(Beginning of RAW DATA)
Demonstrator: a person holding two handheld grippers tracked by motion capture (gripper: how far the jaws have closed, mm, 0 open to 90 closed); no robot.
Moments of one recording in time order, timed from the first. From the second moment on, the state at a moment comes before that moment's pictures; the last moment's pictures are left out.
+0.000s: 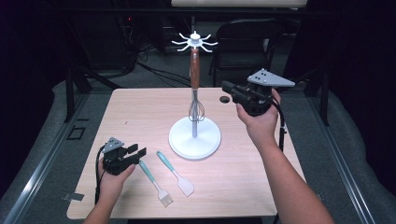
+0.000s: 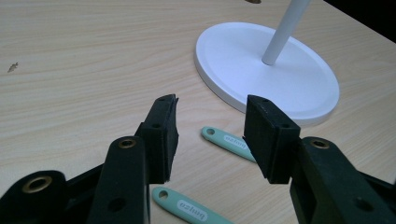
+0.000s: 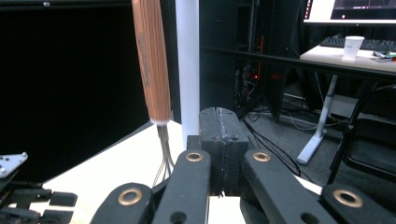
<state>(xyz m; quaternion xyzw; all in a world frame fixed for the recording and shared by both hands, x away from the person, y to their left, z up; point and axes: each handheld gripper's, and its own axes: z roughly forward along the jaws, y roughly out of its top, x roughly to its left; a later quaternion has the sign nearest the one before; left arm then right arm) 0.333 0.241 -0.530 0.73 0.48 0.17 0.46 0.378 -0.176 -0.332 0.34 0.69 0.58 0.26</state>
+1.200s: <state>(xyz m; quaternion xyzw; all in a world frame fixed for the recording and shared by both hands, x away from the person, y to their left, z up) 0.336 0.242 -0.532 0.73 0.48 0.16 0.46 0.402 -0.139 -0.262 0.32 0.67 0.60 0.29</state>
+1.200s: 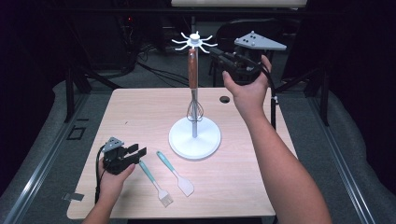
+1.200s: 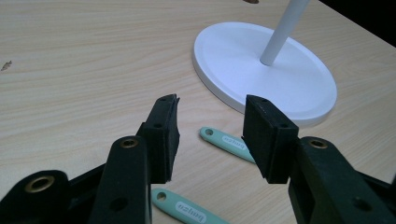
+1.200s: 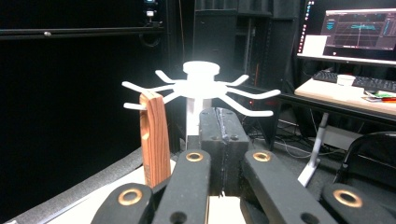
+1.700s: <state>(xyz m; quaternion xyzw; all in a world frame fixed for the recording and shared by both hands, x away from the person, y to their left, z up) 0.337 0.244 -0.532 0.73 0.48 0.16 0.46 0.393 -0.116 -0.261 0.30 0.68 0.60 0.29</state>
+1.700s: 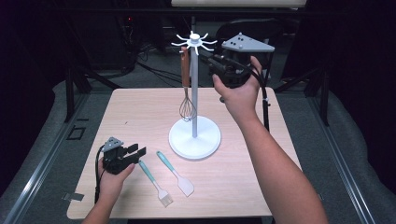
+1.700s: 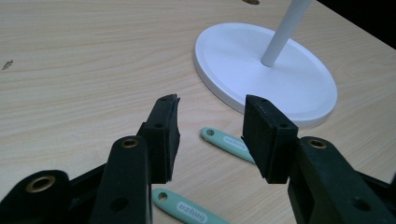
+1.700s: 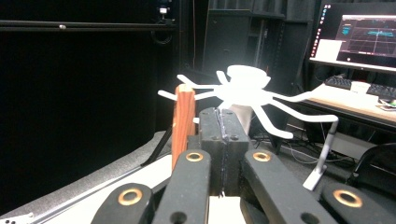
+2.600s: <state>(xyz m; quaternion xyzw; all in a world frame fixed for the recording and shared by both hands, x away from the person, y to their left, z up) 0.337 0.245 -0.532 0.73 0.48 0.16 0.46 0.382 -0.116 -0.293 0.30 0.69 0.59 0.29</state>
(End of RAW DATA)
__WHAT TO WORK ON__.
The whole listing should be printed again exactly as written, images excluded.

__RESULT FOR THIS EXERCISE__.
Demonstrator: a person holding two handheld grippers tracked by motion capture (gripper: how far the jaws have closed, mm, 0 open to 90 closed); no robot.
Moments of one recording in time order, timed from the first. From the second moment on, the state at a moment comes before that moment's pictures; the last moment's pictures are left out.
+0.000s: 
+0.000s: 
+0.000s: 
<state>(xyz m; quaternion xyzw; all in a world frame fixed for the recording and shared by both hands, x away from the person, y to their left, z up; point and axes: each handheld gripper's, and its own axes: z roughly forward along the jaws, y roughly out of its top, x roughly to its left; a later quaternion has the sign nearest the one before; left arm then right arm) 0.333 0.241 -0.530 0.73 0.48 0.17 0.46 0.378 -0.176 -0.332 0.34 0.69 0.58 0.26</state>
+1.200s: <state>(xyz m; quaternion xyzw; all in a world frame fixed for the recording and shared by both hands, x away from the person, y to their left, z up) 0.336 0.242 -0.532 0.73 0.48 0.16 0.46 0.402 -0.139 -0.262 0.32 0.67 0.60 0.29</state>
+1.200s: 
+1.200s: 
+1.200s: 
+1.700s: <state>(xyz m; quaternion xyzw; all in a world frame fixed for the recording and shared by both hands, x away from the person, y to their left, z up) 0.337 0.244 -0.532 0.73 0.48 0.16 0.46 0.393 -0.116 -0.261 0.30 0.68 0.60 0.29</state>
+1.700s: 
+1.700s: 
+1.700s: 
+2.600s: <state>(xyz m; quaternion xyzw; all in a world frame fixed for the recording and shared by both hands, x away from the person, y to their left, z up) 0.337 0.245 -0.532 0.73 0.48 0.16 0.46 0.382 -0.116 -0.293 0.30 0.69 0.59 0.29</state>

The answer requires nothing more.